ICB challenged over plans to shift patients to trust facing £40m deficit
I have written to NHS Devon's Integrated Care Board demanding answers about plans that would see Torbay patients sent to Royal Devon University Healthcare NHS Foundation Trust - a trust that has publicly declared it will miss its financial targets this year by more than £40 million.
In a formal letter to the ICB, I asked Chair Steve Govett, seven direct questions about how the proposed "Case for Change" can be considered safe or sustainable when the receiving trust is already in financial and operational difficulty.
The key questions:
How can a trust forecasting a £40m+ deficit absorb additional unfunded demand from Torbay?
What evidence shows Royal Devon has the bed capacity, staffing, and discharge capability to handle more patients?
How have the clinical risks of increased travel times been quantified - particularly for time-critical conditions like heart attacks?
Why is Royal Devon's financial fragility not mentioned in public engagement materials?
The letter requests formal written responses and asks that the challenge be recorded within the Case for Change governance framework.
"Without credible, evidence-based answers, it is difficult to see how proposals involving the downgrading of Torbay Hospital could be considered safe, sustainable, or in the best interests of the population," the letter concludes.
I am writing in my capacity as Chair of the Torquay Chamber of Commerce and Chair of the Heart Campaign to formally challenge the assumptions underpinning the Case for Change, specifically where these rely on Royal Devon University Healthcare NHS Foundation Trust (RDUH) absorbing additional demand arising from any downgrading of services at Torbay Hospital.
RDUH has publicly declared that it will fail to meet its financial plan this year and is forecasting a deficit in excess of £40 million.
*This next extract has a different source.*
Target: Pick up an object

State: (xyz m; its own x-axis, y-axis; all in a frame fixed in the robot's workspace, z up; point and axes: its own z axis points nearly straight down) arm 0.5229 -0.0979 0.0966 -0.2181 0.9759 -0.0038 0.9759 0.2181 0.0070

In this context, I am seeking formal assurance from the Integrated Care Board on the following matters, which I consider to be material governance, safety, and sustainability risks.
- Financial viability
What assurance has the ICB received that a trust forecasting a £40m+ deficit has the financial capacity to absorb additional unfunded demand from the Torbay Hospital catchment without further destabilising its financial position or requiring emergency system intervention? - Capacity and flow
What evidence demonstrates that RDUH has sufficient bed capacity, emergency department resilience, and discharge capability to safely accommodate increased activity resulting from a downgrade of Torbay services, given existing pressures on flow and occupancy? - Workforce sustainability
What workforce modelling has been undertaken to demonstrate that RDUH can staff any additional activity safely, particularly in acute and specialist services, in light of existing vacancy rates, rota fragility, and reliance on temporary staffing? - Ambulance and patient safety impact
How have the clinical risks associated with increased travel times, ambulance conveyance delays, and reduced local access to urgent and emergency care been quantified and mitigated, particularly for time-critical conditions affecting Torbay's population? - Risk transfer and system resilience
How does the ICB justify transferring clinical and operational risk from Torbay Hospital to a provider that is already in financial and operational difficulty, and how does this improve overall system resilience rather than concentrate failure? - Governance and assurance
Can the ICB confirm whether NHS England has reviewed and assured the Case for Change in light of RDUH's declared financial position, and whether this risk has been formally recorded and mitigated within the programme risk register? - Transparency and stakeholder confidence
Why has the financial fragility of RDUH not been clearly set out in public engagement materials, and how does the ICB consider this consistent with its duties of transparency, accountability, and adherence to the Nolan Principles of Public Life?
Given the scale of risk involved, I request that written responses to these questions are provided and that this challenge is formally recorded within the Case for Change governance framework. Without credible, evidence-based answers, it is difficult to see how proposals involving the downgrading of Torbay Hospital could be considered safe, sustainable, or in the best interests of the population.
I would welcome confirmation of how and when the Board intends to address these concerns.